Directions for this task
Only the lines from the top of the data through the one with "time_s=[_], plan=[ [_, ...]" are to be written out, each exactly as it stands.

*** Opening of Source data ***

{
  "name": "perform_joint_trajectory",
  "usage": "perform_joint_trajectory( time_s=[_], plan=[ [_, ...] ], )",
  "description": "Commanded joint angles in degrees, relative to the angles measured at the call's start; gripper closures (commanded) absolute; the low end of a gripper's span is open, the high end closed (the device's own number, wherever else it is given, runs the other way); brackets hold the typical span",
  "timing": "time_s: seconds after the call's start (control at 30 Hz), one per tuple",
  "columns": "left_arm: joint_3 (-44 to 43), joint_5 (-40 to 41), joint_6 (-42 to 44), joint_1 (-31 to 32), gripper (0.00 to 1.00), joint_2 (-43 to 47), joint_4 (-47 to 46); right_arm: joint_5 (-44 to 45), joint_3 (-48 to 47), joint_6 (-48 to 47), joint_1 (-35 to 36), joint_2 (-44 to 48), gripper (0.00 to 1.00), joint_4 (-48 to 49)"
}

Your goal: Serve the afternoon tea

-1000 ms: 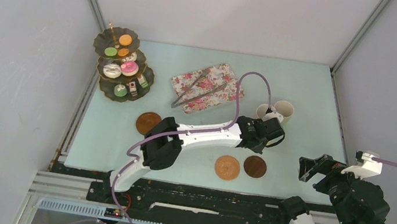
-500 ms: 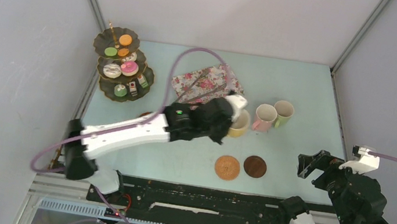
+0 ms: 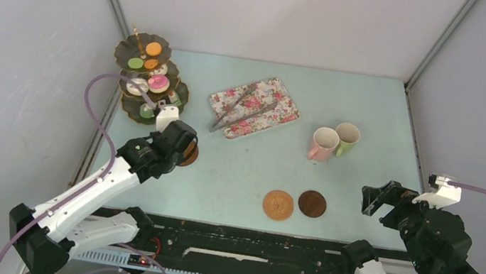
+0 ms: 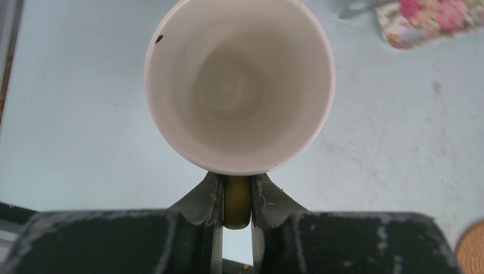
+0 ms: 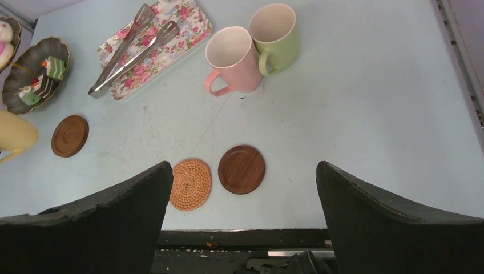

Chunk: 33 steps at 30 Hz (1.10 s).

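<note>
My left gripper (image 4: 237, 182) is shut on the handle of the yellow mug (image 4: 240, 85), which stays upright and shows its white inside. From above, that gripper (image 3: 178, 144) hovers at the left brown coaster (image 3: 189, 155) and hides the mug. In the right wrist view the yellow mug (image 5: 14, 134) sits just left of that coaster (image 5: 69, 136). The pink mug (image 3: 322, 144) and green mug (image 3: 348, 136) stand together at the right. A woven coaster (image 3: 279, 204) and a dark coaster (image 3: 312, 203) lie near the front. My right gripper (image 3: 376, 199) is open and holds nothing.
The dark three-tier stand (image 3: 127, 112) with small cakes and macarons stands at the far left, close behind my left gripper. A flowered tray (image 3: 268, 115) carrying metal tongs (image 3: 244, 108) lies in the middle at the back. Grey walls enclose the table.
My left arm lifted the yellow mug from beside the pink mug and swung it leftwards across the table to the left coaster. The right arm barely moved.
</note>
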<state>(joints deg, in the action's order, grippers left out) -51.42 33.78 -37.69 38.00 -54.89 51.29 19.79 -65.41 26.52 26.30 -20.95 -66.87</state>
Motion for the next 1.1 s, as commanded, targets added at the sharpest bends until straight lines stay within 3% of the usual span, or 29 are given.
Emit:
perform_joint_trajectory(
  time_s=[0.0, 0.23, 0.63, 1.07],
  plan=[
    [3.3, 8.4, -10.2, -3.2, 1.00, 1.7, -8.1, -1.4, 0.4, 0.4, 0.3, -1.1, 0.02, 2.8],
    [9.3, 3.6, -16.1, -6.5, 1.00, -0.8, -18.8, -2.3, 0.5, 1.3, 0.3, -1.2, 0.02, 2.0],
    [7.5, 1.2, -16.2, -6.5, 1.00, -9.7, -21.3, -1.8, 0.5, 0.7, 0.3, -1.2, 0.03, 2.3],
    [8.5, 1.4, -17.9, -6.5, 1.00, -11.8, -20.9, -1.6, 0.5, -0.6, 0.3, -1.7, 0.02, 2.7]
  ],
)
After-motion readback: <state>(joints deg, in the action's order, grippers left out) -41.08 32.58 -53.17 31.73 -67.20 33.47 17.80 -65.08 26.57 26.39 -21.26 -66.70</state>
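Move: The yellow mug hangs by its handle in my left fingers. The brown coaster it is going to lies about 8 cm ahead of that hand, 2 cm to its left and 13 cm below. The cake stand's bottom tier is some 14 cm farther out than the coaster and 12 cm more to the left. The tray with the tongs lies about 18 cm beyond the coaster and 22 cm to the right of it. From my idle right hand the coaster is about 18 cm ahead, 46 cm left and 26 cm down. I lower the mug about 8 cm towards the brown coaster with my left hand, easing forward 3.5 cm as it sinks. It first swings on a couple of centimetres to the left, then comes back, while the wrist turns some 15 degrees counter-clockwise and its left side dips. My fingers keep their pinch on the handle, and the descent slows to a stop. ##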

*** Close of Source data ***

Task answer
{
  "name": "perform_joint_trajectory",
  "usage": "perform_joint_trajectory( time_s=[_], plan=[ [_, ...] ], )",

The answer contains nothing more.